The remainder of 1999 was marked by a series of partnerships for LabOne. In May of that year, the company was chosen by Pennsylvania-based STC Technologies Inc. to be the exclusive testing facility for a new drug screening product that used oral fluids rather than blood or urine. The new product, named Intercept, was introduced in early 2000 and was marketed primarily to small and medium-sized businesses.

In June 1999, LabOne partnered with USA Managed Care Organization, a Kansas-based company, to market the Lab Card program to USA Managed Care's large client base. And in November of 1999, LabOne acquired World Wide Health Services Inc., a New Jersey company that provided exam and information services to the life and health insurance industry. The new subsidiary was renamed ExamOne World Wide.

2000 and Beyond

LabOne suffered a bit of turbulence as the 20th century rolled into the 21st century. The company came under federal investigation as part of a dispute between Delta Airlines and some of its employees who had been fired due to questionable drug test results. The employees, who were terminated when LabOne reported that their urine tests had been tampered with, challenged the validity of the company's reports, launching a probe by the U.S. Department of Health and Human Services. Delta dropped LabOne as its testing agent in 2000, and, in 2001, one of the employees in question filed suit against the company. A jury found LabOne negligent in conducting validity testing and ordered it to pay the plaintiff $400,000 in damages.

The company also posted a net loss for 2000 of $524,000--down from earnings of $2.9 million the previous year. The company attributed the loss to write-downs of certain accounts receivable and to expenses incurred in efforts to develop its paramedical testing, risk-assessment testing, and substance abuse testing businesses.

Even with setbacks, however, LabOne continued to grow. Revenues increased steadily throughout 2000 and into 2001. In late 2001, the company launched a significant expansion by purchased its rival, Osborn Group Inc., for $49 million. With the acquisition, LabOne was expected to have annual revenues of $250 million and to perform lab testing for some ten million people each year. Once Osborn Group was fully integrated into LabOne, the company expected to realize up to $10 million in annual cost reductions by eliminating redundant operations.

Principal Subsidiaries: ExamOne World Wide, Inc.; Intellisys; LabOne Canada Inc.; Systematic Business Services, Inc.

Principal Divisions:Insurance; Drug Testing; Healthcare.

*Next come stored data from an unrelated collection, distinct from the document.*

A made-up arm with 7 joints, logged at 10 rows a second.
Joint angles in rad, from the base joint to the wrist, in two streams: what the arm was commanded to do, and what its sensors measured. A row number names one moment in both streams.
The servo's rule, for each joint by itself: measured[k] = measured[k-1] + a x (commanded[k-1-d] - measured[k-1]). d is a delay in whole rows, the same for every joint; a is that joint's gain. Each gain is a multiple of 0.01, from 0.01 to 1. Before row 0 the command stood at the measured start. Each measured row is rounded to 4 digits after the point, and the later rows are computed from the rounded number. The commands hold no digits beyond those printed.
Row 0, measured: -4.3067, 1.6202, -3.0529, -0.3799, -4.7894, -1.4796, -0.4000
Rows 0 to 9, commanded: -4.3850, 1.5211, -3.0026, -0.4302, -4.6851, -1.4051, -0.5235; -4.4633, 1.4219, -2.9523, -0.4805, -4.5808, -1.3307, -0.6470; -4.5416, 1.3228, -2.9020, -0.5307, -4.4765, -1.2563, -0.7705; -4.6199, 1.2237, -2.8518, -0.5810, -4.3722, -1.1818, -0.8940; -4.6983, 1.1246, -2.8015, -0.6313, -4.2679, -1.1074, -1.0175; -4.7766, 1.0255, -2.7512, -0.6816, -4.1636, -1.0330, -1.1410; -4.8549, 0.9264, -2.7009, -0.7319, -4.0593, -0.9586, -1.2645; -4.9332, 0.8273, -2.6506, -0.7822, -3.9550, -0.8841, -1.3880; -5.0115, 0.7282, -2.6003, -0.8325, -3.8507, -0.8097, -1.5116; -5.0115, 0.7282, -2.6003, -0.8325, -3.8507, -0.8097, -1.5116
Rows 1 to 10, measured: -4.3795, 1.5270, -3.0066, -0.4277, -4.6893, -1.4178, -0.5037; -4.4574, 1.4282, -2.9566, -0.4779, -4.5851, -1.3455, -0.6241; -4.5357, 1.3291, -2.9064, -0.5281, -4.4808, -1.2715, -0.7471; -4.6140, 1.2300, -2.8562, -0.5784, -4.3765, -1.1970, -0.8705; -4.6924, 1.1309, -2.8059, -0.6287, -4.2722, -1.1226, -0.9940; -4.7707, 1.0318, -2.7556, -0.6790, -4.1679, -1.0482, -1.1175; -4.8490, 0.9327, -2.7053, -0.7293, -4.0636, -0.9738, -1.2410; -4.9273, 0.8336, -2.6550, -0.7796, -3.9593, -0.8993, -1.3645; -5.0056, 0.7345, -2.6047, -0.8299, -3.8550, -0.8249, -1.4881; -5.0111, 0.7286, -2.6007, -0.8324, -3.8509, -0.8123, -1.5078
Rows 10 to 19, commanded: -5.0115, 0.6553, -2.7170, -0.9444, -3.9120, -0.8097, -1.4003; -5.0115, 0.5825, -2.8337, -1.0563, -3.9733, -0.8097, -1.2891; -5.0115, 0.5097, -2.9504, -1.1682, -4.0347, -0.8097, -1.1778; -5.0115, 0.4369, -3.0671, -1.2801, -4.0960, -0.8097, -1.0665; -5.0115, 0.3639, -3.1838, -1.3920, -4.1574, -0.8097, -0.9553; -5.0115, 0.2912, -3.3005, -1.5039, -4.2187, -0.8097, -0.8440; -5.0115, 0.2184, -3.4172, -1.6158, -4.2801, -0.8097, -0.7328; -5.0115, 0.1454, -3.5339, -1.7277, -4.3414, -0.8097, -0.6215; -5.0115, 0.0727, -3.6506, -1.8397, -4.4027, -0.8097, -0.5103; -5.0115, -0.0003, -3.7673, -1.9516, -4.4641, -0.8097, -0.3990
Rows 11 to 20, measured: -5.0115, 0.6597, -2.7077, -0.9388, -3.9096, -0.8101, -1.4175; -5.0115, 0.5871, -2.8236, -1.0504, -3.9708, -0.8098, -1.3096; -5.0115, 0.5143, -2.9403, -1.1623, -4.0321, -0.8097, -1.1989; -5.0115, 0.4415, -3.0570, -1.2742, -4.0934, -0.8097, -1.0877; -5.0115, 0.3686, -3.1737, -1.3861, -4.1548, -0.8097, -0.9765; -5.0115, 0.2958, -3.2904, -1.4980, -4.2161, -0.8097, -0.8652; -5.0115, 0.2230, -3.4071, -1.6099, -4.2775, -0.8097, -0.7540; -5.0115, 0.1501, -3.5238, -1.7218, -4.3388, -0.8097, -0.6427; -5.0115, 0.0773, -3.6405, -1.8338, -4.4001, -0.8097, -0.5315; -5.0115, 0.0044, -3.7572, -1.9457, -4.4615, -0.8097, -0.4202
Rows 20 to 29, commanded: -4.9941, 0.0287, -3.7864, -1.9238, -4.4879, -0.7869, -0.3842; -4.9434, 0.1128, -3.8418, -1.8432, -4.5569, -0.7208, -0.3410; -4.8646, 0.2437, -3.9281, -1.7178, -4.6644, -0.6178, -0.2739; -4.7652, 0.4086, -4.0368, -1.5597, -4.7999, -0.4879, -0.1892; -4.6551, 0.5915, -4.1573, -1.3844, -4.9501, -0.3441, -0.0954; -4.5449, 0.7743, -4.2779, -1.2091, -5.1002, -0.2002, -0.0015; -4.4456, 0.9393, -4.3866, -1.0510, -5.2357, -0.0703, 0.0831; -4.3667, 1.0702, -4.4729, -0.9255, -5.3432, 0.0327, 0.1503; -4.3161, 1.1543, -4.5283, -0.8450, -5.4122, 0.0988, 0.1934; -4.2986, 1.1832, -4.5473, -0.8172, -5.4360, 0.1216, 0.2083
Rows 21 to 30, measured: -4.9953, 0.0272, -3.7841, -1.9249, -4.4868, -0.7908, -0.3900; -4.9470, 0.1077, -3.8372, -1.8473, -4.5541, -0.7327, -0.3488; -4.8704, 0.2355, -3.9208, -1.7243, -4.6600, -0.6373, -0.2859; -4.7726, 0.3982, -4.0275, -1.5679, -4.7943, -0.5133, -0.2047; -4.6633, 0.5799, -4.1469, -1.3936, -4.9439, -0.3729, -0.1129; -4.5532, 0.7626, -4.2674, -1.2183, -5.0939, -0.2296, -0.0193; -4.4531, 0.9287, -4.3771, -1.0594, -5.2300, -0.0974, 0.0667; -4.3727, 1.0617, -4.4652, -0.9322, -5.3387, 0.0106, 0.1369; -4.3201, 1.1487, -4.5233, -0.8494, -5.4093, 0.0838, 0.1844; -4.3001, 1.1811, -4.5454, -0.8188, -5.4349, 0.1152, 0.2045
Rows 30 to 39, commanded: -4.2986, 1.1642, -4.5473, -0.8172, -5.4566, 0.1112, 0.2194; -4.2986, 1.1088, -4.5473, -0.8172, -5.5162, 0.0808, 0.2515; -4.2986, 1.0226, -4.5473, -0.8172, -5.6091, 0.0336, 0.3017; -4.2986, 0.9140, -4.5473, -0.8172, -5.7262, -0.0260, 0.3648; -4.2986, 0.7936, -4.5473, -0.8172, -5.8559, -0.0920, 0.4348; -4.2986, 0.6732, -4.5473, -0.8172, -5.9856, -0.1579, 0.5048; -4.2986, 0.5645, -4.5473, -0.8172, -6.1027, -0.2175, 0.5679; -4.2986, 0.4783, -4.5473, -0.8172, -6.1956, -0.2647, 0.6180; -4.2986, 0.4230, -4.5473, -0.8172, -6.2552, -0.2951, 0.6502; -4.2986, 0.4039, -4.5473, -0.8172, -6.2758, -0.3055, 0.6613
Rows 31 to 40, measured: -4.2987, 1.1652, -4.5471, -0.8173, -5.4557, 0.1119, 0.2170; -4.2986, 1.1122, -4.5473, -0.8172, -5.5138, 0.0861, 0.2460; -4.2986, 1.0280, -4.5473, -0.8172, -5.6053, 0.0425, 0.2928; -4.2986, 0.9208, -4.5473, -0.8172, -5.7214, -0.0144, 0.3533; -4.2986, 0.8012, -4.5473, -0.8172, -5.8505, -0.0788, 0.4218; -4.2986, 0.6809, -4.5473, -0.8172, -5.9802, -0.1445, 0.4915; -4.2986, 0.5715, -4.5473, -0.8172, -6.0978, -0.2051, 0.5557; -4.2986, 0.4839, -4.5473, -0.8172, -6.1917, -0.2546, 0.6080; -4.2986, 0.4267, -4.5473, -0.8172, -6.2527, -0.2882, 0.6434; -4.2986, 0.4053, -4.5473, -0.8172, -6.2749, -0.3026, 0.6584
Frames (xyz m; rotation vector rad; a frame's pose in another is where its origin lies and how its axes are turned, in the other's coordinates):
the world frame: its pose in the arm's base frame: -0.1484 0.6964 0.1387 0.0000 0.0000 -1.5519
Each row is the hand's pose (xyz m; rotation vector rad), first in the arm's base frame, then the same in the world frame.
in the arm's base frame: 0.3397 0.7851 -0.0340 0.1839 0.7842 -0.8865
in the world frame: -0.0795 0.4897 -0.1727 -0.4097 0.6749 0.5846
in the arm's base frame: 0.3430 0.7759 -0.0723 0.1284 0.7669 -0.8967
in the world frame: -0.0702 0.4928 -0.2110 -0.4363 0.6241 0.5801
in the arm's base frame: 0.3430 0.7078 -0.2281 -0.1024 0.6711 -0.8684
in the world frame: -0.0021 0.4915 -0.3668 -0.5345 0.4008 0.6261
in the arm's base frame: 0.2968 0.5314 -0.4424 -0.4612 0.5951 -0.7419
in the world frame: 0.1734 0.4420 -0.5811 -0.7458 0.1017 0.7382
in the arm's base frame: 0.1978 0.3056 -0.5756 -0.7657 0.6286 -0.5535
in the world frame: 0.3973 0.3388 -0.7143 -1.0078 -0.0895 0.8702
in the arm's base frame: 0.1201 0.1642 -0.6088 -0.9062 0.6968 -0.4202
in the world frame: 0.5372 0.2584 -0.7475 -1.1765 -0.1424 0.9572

Principal Competitors: Hooper Holmes, Inc.; Laboratory Corporation of America Holdings; Quest Diagnostics Inc.; American Bio Medica Corporation; ChoicePoint Inc.; Employee Information Services, Inc.; Kroll Laboratory Specialists, Inc.; Medtox Scientific, Inc.; PharmChem, Inc.; Psychemedics Corporation.

Further Reading:

  • Alpert, William, "The Acid Test--Home Office Reference Lab Faces Stiff Competition," Barron's, December 21, 1987.
  • Cronkleton, Robert, "Friendly Foes: Three Johnson County Laboratories Battle for the Insurance Testing Market," Kansas City Star, February 22, 1995, p. B3.
  • Moore, J.D., Jr., "A New Name and a New Role: Home Office to Do Diagnostic Testing," Kansas City Star, December 10, 1993, p. B1.